Me palpitaba el pecho de intensa emoción. Estaba sudando y apenas podía respirar. Justo cuando pensé que no iba a soportarlo más, una mujer se desmayó en el pasillo. Con la cabeza dándome vueltas, me incorporé para ir en su ayuda, pero dos mujeres con uniforme de enfermera corrieron a su lado. Le pusieron debajo de la nariz un frasco de sales y, cuando fue capaz de sentarse, la acompañaron a la parte trasera de la iglesia y la acomodaron en un banco.

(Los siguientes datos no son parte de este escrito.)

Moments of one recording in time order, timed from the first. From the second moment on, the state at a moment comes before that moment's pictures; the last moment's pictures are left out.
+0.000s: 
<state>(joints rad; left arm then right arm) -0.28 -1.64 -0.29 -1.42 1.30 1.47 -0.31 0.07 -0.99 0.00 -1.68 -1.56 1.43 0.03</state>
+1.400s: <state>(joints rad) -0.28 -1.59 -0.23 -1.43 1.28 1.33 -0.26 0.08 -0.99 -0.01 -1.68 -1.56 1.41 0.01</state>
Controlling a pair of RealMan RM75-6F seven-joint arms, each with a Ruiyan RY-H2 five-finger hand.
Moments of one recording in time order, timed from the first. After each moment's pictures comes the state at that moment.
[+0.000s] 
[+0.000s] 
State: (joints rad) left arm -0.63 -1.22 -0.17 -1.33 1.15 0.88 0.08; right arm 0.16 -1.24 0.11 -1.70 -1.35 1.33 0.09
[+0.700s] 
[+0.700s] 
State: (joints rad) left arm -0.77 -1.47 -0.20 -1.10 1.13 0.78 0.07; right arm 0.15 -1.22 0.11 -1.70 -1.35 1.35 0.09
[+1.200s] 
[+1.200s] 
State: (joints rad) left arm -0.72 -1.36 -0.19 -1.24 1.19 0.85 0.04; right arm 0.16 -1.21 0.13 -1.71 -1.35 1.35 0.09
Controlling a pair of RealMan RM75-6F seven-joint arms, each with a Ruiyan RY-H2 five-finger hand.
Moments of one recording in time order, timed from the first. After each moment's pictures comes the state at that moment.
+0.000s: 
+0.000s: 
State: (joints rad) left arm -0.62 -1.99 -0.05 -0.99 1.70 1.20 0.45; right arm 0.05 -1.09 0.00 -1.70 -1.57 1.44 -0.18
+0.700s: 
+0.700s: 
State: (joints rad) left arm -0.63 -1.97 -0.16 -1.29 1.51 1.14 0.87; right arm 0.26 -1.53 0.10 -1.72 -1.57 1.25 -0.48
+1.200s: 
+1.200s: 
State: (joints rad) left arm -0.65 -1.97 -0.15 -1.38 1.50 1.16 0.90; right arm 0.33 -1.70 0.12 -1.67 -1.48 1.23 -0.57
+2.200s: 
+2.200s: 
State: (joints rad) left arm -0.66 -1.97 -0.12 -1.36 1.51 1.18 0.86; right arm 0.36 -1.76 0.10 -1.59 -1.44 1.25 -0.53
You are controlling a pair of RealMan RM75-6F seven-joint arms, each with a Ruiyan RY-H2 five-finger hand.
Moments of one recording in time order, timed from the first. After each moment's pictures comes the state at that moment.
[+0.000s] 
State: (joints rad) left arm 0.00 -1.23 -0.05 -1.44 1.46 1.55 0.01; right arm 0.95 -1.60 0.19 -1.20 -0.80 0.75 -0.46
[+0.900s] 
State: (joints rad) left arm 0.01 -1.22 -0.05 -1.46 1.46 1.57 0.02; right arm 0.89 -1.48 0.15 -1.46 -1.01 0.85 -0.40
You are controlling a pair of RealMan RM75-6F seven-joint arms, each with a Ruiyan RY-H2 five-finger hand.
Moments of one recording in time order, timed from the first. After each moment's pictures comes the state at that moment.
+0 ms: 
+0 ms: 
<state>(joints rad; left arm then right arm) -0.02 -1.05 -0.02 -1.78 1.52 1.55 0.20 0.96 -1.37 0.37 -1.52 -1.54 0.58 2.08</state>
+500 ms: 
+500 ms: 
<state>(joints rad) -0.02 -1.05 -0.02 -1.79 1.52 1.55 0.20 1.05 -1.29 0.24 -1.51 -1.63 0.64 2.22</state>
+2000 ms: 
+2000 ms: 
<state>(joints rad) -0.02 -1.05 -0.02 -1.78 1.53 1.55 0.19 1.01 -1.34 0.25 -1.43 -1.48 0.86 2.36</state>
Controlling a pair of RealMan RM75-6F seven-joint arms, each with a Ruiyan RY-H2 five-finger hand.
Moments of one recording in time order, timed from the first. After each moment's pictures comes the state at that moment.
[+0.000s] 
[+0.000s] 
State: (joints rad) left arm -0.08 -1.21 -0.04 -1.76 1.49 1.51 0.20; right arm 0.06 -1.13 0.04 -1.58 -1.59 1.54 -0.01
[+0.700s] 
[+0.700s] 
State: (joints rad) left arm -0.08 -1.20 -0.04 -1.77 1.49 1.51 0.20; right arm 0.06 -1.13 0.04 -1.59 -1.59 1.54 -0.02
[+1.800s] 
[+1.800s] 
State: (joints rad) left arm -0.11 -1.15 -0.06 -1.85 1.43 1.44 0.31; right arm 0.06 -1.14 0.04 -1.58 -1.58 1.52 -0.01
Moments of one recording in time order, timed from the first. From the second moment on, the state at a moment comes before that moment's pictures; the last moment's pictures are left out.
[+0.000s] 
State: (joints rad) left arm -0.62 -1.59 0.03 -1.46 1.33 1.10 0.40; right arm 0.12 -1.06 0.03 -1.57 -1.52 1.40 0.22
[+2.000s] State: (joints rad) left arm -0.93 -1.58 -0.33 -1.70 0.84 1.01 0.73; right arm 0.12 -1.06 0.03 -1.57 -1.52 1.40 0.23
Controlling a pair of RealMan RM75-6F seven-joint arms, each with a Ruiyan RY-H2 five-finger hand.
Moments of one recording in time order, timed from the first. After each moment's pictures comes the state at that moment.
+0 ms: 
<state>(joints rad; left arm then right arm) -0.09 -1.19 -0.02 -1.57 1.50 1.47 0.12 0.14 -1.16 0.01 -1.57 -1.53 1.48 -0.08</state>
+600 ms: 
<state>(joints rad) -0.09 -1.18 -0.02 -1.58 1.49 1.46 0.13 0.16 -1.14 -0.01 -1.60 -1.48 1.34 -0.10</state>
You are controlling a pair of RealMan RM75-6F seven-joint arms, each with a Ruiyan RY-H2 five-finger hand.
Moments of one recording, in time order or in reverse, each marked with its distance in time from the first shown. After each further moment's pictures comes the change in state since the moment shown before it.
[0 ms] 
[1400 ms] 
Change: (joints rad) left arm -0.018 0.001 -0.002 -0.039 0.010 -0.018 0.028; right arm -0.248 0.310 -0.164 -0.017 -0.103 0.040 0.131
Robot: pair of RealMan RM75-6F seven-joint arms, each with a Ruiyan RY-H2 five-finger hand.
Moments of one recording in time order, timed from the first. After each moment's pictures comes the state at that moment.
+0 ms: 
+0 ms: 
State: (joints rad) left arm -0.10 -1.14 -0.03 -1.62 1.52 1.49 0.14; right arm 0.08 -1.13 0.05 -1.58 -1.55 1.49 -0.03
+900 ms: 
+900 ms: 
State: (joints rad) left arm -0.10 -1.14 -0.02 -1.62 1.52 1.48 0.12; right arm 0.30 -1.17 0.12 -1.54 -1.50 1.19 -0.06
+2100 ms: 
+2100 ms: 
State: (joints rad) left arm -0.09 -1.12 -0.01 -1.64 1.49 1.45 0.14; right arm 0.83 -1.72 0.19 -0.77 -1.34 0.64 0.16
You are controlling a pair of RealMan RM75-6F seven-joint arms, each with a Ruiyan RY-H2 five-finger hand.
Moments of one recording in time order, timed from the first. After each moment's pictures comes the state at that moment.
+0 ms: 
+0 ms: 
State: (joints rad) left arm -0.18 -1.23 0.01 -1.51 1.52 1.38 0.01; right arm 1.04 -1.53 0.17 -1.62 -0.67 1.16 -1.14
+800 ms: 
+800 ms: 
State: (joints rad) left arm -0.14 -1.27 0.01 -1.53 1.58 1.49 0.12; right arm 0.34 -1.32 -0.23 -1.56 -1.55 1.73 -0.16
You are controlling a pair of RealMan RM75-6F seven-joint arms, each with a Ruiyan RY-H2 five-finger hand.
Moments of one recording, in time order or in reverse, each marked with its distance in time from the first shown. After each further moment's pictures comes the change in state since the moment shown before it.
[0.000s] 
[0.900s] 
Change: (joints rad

Al ver que le servían un vaso de agua fui a pedir otro para mí. Las enfermeras quisieron darme a oler las sales, pero les dije que sólo necesitaba un vaso de agua y un poco de aire; me hicieron sitio en el banco de atrás: mi desvanecimiento me convertía en una de las almas salvadas. Al cabo de un ratito, cuando me pareció que podía sostenerme en pie sin problemas, salí a la calle: necesitaba aire frío y silencio.

Me apoyé contra la puerta de la iglesia respirando a bocanadas. Al otro lado de la calle había un Cadillac gigantesco en marcha, con la forma y el tamaño de un yate. El chófer de Bysen estaba al volante, con una pantalla de televisión, o quizás un DVD, apoyada en el salpicadero. A su manera, el Cadillac llamaba aún más la atención que el Bentley, aunque supuse que ningún granuja asaltaría un yate frente a una iglesia una tarde de domingo.

Me quedé fuera hasta que el frío se coló por mi abrigo y mis medias y empecé a temblar. Al regresar me pareció que el nivel de excitación por fin estaba disminuyendo. Los oficiantes se estaban calmando y nadie más parecía dispuesto a salir a escena. El armonio tocó unos cuantos acordes, Andrés alzó los brazos hacia la congregación, pero nadie se movió. El pastor estaba regresando a su asiento cuando Buffalo Bill se puso de pie. La señora Bysen le cogió por el brazo, pero él se zafó de un tirón.

El organista tocó unos acordes esperanzadores mientras Bysen avanzaba por el pasillo. La directora del coro, que se había sentado y se estaba abanicando, apuró un vaso de agua y regresó a su sitio en el borde de la tarima. La congregación comenzó a batir palmas de nuevo, dispuesta a quedarse toda la tarde si otro pecador se aproximaba a Dios.

Bysen no se arrodilló en la tarima. Le estaba chillando a Andrés, según podía verse, pero por supuesto era imposible oír nada con aquella música. En la segunda fila del coro, Billy se quedó petrificado, blanco como la nieve.